The debate around whether active management adds value centres around the ability of managers to beat the market cap weighted indices such as the FTSE or the S&P 500.
However, Edwards and Lazzara say this gives a distorted impression of performance as it is using a flawed benchmark, and the average investor could beat the benchmark simply by picking stocks with a pin.
Active managers have landed some blows in recent years: the rising market of the past 24 months has seen most active funds outperform the trackers, which produced consistent bottom-quartile performance.
Performance of sector and index over 2yrs

Source: FE Analytics
However, this has reversed in 2014 as the large caps have come back into fashion and dragged up the returns of the indices they dominate.
Performance of sector and index in 2014

Source: FE Analytics
The temptation is to put down these periods of outperformance to active managers overweighting the small and mid cap areas of the market which traditionally outperform in the longer run and have had an exceptional period. However, Edwards and Lazzara say there is more going on.
Other ways it is possible to beat the index include buying cheap stocks – the value approach – buying less volatile stocks, buying high yielders and buying growth stocks. It almost seems harder not to make more money than the trackers.
In fact, research published last year by Cass Business School showed that if you had picked stocks at random you would have beaten the S&P 500 99.99 per cent of the time.
This apparently leads to the conclusion that the average monkey could beat the average manager – which suggests it might be possible for Trustnet readers too.
Edwards and Lazzara suggest that the reason why all these different strategies outperform is that they approach the performance of an equally weighted index of stocks, which has significantly outperformed the market-cap weighted indices over the past 20 years.
The expected return from picking stocks at random – the average return – is the return of the average stock – and this is the same as the expected return of an equally-weighted index.
This means when equally-weighted indices outperform, picking the average stock will also outperform. Picking stocks at random will also outperform – on average, of course, not every possible portfolio.
The analysts suggest that the equally-weighted index is a superior benchmark than the standard market-cap weighted indices, given that it represents the results of a random selection.
In this light, it is even more worrying that the average manager is unable to outperform, since it appears to be literally the case that monkeys are better at picking stocks.
The analysts’ first point is one that has been made before: not that many funds are that active.
Many managers stick close to their benchmark thanks to their mandate, concerns about losing their job if they take big bets and lose, and short-term goals and incentives.
Managers who don’t deviate far from their benchmark will find their results dominated by their fees, as the evidence suggests it is.

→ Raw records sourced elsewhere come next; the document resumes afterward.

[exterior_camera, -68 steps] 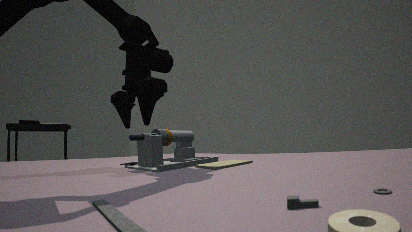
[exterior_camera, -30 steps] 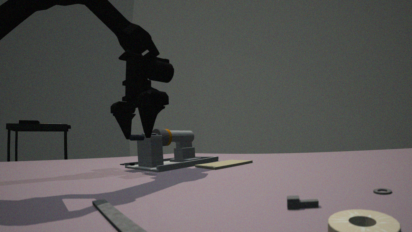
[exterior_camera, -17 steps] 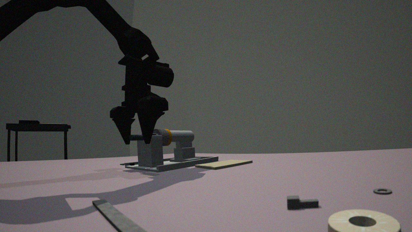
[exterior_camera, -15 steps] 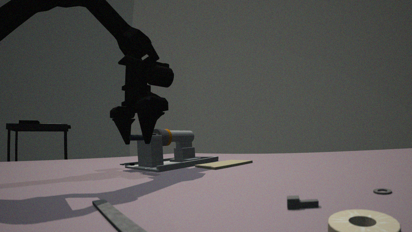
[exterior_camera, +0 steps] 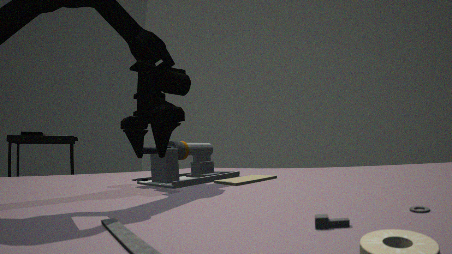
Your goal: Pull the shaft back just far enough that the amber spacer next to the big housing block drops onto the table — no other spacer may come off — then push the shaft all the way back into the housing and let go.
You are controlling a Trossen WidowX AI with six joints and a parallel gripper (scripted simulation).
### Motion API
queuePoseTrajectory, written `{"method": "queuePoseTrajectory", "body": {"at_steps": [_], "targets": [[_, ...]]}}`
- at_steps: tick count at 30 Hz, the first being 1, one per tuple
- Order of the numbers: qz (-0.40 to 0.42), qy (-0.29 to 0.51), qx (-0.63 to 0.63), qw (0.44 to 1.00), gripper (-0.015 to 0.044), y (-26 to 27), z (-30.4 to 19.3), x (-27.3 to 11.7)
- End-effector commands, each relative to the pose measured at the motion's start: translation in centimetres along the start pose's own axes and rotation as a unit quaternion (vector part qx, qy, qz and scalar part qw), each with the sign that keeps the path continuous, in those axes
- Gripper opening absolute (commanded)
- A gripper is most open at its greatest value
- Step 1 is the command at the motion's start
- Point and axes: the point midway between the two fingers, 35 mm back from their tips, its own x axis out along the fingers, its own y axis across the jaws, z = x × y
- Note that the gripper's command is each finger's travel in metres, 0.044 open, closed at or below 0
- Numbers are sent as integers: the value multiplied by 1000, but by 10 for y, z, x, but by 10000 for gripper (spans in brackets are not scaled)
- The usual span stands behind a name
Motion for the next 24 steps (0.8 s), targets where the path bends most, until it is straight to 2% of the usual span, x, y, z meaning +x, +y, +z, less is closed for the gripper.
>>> {"method": "queuePoseTrajectory", "body": {"at_steps": [1,24], "targets": [[-2,0,-1,1000,440,-1,0,1],[-2,0,-1,1000,440,-1,0,18]]}}
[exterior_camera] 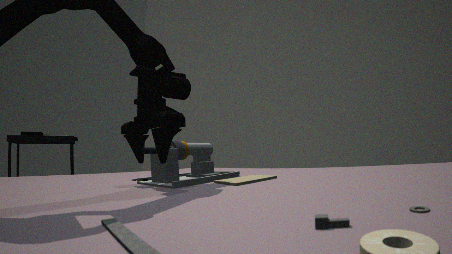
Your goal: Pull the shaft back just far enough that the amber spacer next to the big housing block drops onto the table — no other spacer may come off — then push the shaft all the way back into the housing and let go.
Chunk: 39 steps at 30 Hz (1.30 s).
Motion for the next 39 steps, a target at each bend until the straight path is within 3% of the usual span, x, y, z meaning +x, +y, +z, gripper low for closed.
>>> {"method": "queuePoseTrajectory", "body": {"at_steps": [1,6,22,39], "targets": [[-2,4,-1,1000,440,-1,-2,6],[-2,4,-1,1000,440,-1,-2,6],[0,4,0,1000,20,0,-2,5],[-2,5,-1,1000,0,0,-9,5]]}}
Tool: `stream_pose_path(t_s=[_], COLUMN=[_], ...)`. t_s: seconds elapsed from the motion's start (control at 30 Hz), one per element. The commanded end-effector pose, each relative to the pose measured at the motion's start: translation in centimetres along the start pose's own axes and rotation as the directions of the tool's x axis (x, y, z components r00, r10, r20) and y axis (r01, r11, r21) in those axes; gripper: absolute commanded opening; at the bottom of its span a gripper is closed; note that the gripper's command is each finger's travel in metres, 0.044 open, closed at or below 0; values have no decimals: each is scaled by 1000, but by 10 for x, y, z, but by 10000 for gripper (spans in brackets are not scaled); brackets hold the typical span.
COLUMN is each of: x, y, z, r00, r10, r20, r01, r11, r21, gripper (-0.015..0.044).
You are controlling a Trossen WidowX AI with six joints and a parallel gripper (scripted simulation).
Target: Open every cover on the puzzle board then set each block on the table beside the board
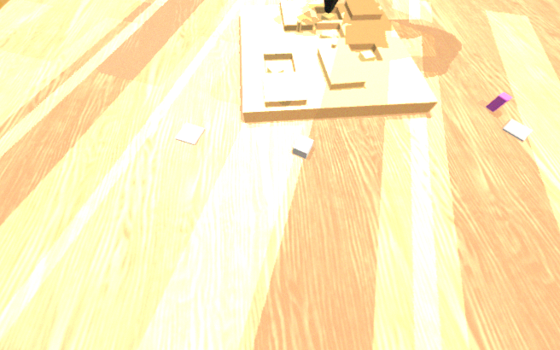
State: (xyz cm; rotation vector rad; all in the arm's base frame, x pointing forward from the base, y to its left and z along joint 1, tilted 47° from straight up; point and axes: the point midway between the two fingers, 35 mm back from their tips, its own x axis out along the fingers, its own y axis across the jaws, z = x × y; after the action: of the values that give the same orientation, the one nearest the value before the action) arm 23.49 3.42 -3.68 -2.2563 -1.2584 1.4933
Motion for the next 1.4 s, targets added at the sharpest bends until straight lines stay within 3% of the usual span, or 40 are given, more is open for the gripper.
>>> stream_pose_path(t_s=[0.0,0.03,0.23,0.57,1.37], x=[-6,-7,-21,-60,-25], y=[2,2,3,1,0], z=[-3,-3,-2,-4,-4], r00=[1000,1000,1000,1000,1000], r10=[6,6,4,6,5], r20=[0,1,3,3,2], r01=[-6,-6,-4,-6,-5], r11=[1000,1000,1000,1000,1000], r21=[-12,-13,-5,-14,-14], gripper=[0,0,144,144,144])
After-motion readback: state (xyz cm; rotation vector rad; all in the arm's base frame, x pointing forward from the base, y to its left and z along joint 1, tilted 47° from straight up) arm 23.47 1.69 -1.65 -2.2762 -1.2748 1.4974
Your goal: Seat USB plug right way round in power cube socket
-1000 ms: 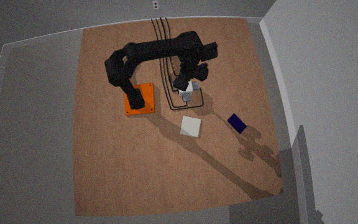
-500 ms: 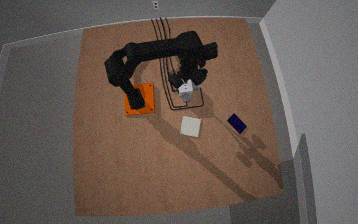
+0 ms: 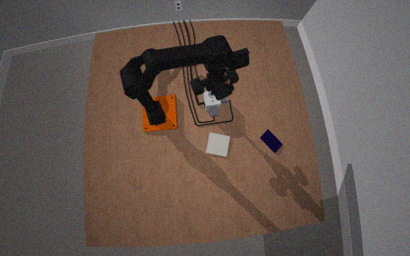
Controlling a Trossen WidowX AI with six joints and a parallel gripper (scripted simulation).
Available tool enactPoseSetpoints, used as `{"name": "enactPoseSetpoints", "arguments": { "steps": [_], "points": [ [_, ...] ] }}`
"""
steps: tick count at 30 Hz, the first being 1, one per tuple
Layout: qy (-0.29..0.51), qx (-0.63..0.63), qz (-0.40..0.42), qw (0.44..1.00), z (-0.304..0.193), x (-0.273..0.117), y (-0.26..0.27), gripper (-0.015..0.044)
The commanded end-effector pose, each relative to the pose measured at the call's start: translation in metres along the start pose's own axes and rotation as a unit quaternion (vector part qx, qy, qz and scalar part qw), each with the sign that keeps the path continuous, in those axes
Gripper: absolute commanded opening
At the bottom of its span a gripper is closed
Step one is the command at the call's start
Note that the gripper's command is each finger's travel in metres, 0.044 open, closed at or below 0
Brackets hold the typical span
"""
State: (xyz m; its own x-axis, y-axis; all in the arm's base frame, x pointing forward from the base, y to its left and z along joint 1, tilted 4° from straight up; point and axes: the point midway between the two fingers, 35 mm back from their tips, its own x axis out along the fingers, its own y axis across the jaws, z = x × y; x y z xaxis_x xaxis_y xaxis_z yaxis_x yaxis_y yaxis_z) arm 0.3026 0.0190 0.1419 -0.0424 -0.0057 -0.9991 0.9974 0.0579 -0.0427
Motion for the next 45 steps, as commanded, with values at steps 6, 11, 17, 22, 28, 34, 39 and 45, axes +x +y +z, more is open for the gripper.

Source: S&P Dow Jones Indices
Research by Antti Petajisto suggests that those fund managers that take on the greatest active share do indeed outperform their market cap weighted benchmarks.
Those that can be classed as “stock-pickers” return on average 1.26 per cent more than their benchmark, according to Petajisto’s research.
Edwards and Lazzara’s research suggests an explanation for this that is perhaps less favourable than the managers would like: high active share outperforms because it is closer to the result of the equally weighted portfolio.
In other words stock-pickers outperform when the average stock outperforms. In this light, using market cap weighted indices as benchmarks for active managers might be making it too easy for them.
It should theoretically be possible for the average investor to outperform the FTSE and active managers by picking stocks at random.